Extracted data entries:
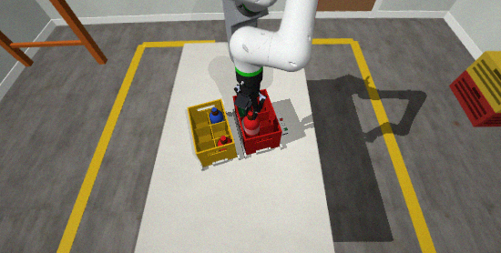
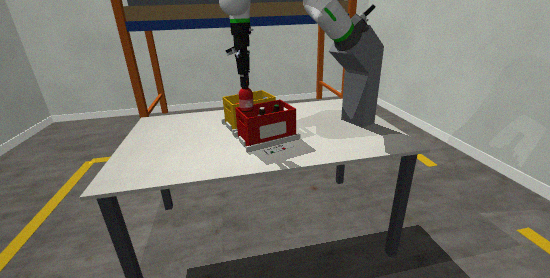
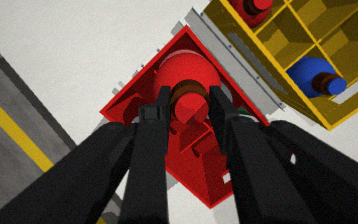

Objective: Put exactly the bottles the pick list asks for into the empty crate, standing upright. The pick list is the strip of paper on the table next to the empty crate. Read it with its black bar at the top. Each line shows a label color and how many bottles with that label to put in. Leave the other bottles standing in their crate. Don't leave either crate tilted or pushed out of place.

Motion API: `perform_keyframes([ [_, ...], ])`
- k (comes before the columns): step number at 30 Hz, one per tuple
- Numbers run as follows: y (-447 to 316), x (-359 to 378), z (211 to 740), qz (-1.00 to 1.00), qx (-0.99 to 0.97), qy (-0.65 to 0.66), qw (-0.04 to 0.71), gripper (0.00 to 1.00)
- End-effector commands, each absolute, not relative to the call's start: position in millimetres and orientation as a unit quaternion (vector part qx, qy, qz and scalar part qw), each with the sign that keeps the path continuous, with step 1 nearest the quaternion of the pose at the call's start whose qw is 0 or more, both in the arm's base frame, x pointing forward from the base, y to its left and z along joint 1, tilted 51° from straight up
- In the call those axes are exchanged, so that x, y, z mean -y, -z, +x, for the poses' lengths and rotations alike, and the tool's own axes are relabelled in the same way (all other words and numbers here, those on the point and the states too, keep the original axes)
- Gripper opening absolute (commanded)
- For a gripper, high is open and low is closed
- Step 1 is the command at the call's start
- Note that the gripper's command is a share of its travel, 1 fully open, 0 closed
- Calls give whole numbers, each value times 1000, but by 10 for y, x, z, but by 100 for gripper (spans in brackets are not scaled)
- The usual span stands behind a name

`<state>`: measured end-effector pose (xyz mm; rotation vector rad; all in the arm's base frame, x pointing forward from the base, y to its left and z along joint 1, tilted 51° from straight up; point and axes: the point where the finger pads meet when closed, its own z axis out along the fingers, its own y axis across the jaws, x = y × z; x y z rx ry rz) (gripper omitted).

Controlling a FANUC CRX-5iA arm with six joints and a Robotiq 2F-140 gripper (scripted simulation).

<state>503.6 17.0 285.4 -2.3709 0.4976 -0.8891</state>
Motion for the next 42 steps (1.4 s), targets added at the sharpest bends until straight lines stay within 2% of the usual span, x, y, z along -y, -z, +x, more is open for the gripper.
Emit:
perform_keyframes([
  [1,-2859,-168,5041,-883,-185,332,277,10],
  [42,-2627,-301,5296,-883,-185,332,277,10],
])
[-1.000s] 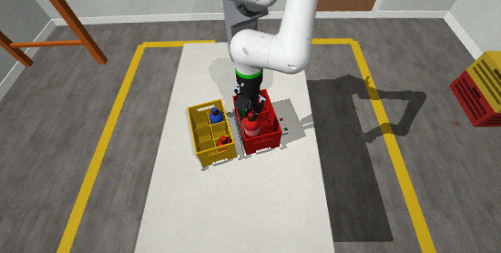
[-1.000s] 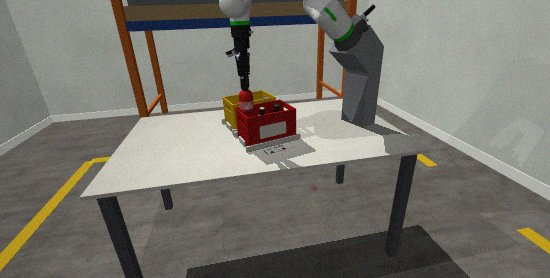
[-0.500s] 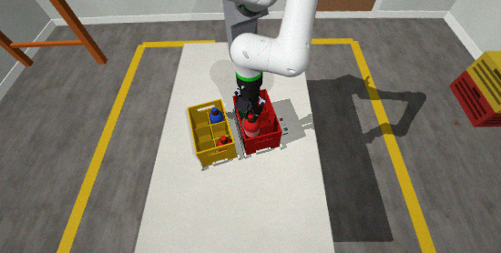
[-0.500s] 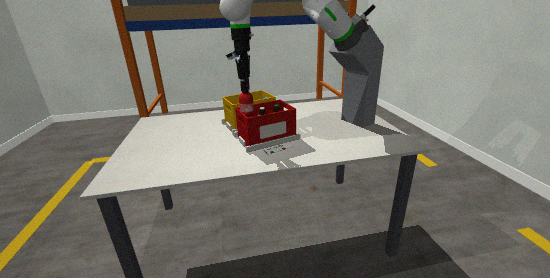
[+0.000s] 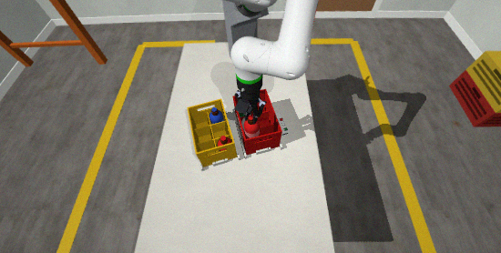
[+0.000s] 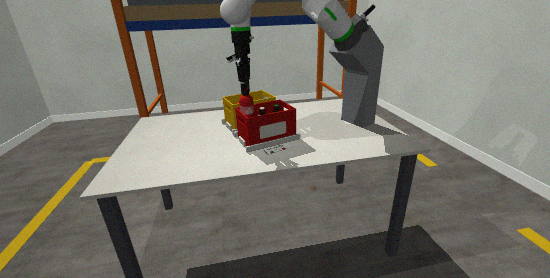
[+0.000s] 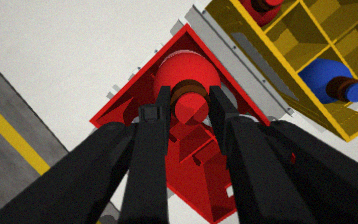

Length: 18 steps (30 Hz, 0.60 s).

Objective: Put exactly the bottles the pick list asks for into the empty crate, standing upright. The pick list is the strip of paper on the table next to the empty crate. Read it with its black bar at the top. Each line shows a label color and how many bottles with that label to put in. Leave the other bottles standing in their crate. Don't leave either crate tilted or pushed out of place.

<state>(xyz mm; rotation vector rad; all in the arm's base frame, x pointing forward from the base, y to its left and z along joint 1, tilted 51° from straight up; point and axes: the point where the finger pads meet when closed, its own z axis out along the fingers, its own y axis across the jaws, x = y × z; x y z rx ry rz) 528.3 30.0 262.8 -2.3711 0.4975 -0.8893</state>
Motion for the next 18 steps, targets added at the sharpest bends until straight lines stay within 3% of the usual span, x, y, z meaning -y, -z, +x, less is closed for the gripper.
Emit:
perform_keyframes([
  [1,-2621,-305,5303,-883,-185,332,277,10],
  [18,-2527,-360,5406,-883,-185,332,277,10],
])
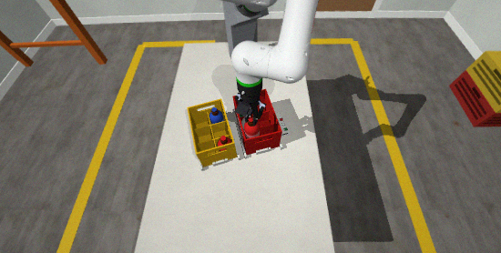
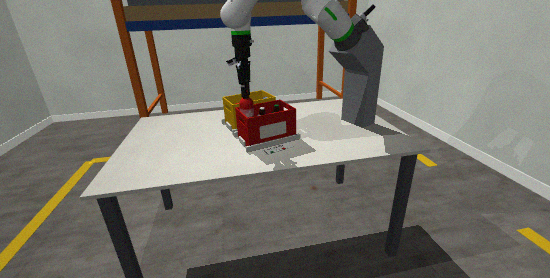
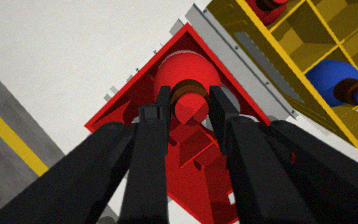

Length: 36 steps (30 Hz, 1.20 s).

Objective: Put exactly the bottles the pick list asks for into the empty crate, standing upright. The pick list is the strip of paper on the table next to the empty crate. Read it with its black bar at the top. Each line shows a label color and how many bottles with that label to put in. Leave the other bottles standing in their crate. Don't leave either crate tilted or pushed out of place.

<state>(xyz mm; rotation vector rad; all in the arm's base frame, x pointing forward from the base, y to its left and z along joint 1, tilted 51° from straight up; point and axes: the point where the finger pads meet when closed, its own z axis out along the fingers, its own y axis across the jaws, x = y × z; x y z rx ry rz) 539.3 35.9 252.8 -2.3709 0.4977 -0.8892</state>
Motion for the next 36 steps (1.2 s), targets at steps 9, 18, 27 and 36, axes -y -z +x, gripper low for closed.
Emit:
perform_keyframes([
  [9,-2483,-386,5454,-883,-185,332,277,10],
  [18,-2427,-419,5516,-883,-185,332,277,10],
  [27,-2383,-444,5565,-883,-185,332,277,10],
  [36,-2327,-477,5626,-883,-185,332,277,10],
])
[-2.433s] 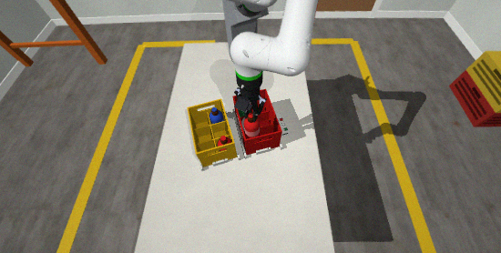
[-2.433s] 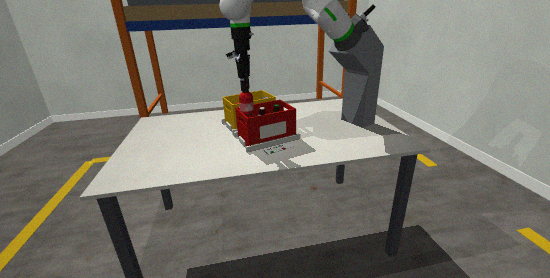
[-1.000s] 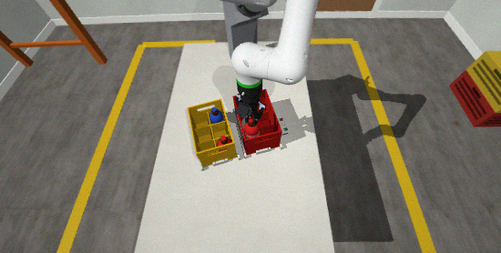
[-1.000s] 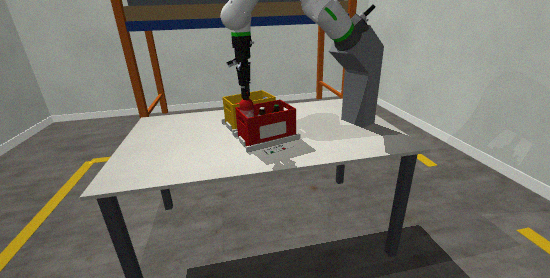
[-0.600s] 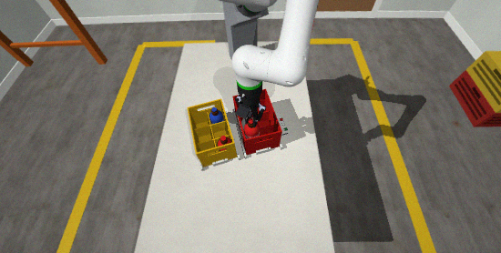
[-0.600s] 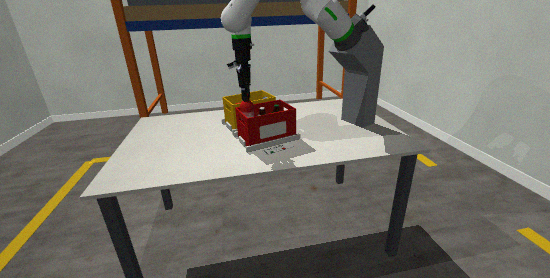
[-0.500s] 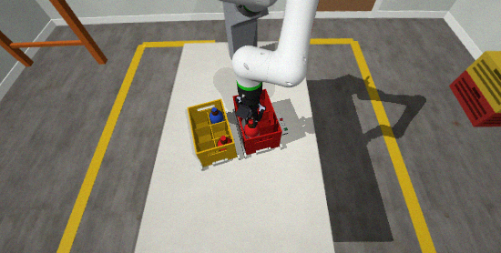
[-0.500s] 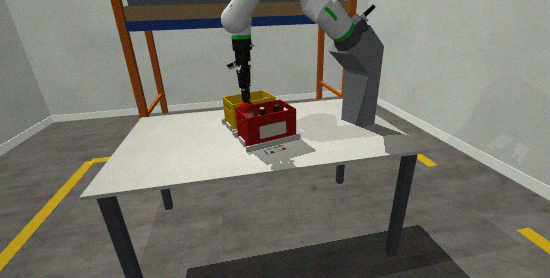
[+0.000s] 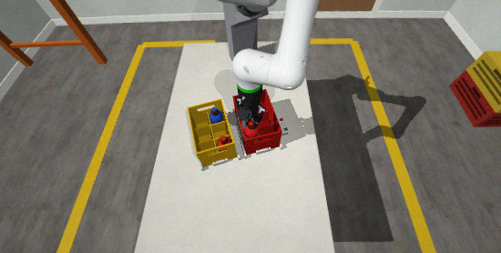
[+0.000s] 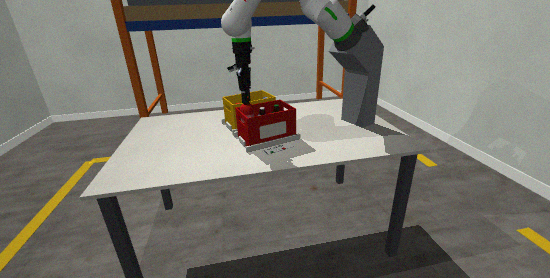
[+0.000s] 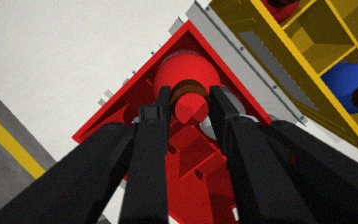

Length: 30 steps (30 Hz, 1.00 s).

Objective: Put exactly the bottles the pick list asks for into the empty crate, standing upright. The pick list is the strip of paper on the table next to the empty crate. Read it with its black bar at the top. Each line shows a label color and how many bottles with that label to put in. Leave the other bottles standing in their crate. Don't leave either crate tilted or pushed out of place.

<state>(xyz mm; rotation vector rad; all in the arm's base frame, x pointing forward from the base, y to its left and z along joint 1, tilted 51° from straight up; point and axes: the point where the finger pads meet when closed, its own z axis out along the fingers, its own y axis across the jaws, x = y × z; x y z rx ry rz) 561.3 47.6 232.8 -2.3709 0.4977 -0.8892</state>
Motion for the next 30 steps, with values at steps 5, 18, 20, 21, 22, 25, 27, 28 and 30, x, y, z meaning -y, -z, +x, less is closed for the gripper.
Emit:
perform_keyframes([
  [5,-2295,-495,5660,-883,-185,332,277,10],
  [18,-2226,-536,5736,-883,-185,332,277,10],
  [20,-2214,-543,5750,-883,-185,332,277,10],
  [21,-2207,-547,5757,-883,-185,332,277,10],
  [22,-2201,-550,5764,-883,-185,332,277,10],
  [25,-2195,-554,5771,-883,-185,332,277,10],
  [27,-2182,-561,5784,-883,-185,332,277,10],
  [28,-2176,-565,5791,-883,-185,332,277,10],
  [30,-2163,-572,5805,-883,-185,332,277,10],
])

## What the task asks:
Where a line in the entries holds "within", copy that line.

## Output for this exercise:
Motion for the next 42 steps (1.4 s), targets added at the sharpest bends until straight lines stay within 2% of the usual span, x, y, z along -y, -z, +x, more is open for the gripper.
Motion for the next 18 steps, targets added at the sharpest bends until straight lines stay within 3% of the usual span, x, y, z meaning -y, -z, +x, less is closed for the gripper.

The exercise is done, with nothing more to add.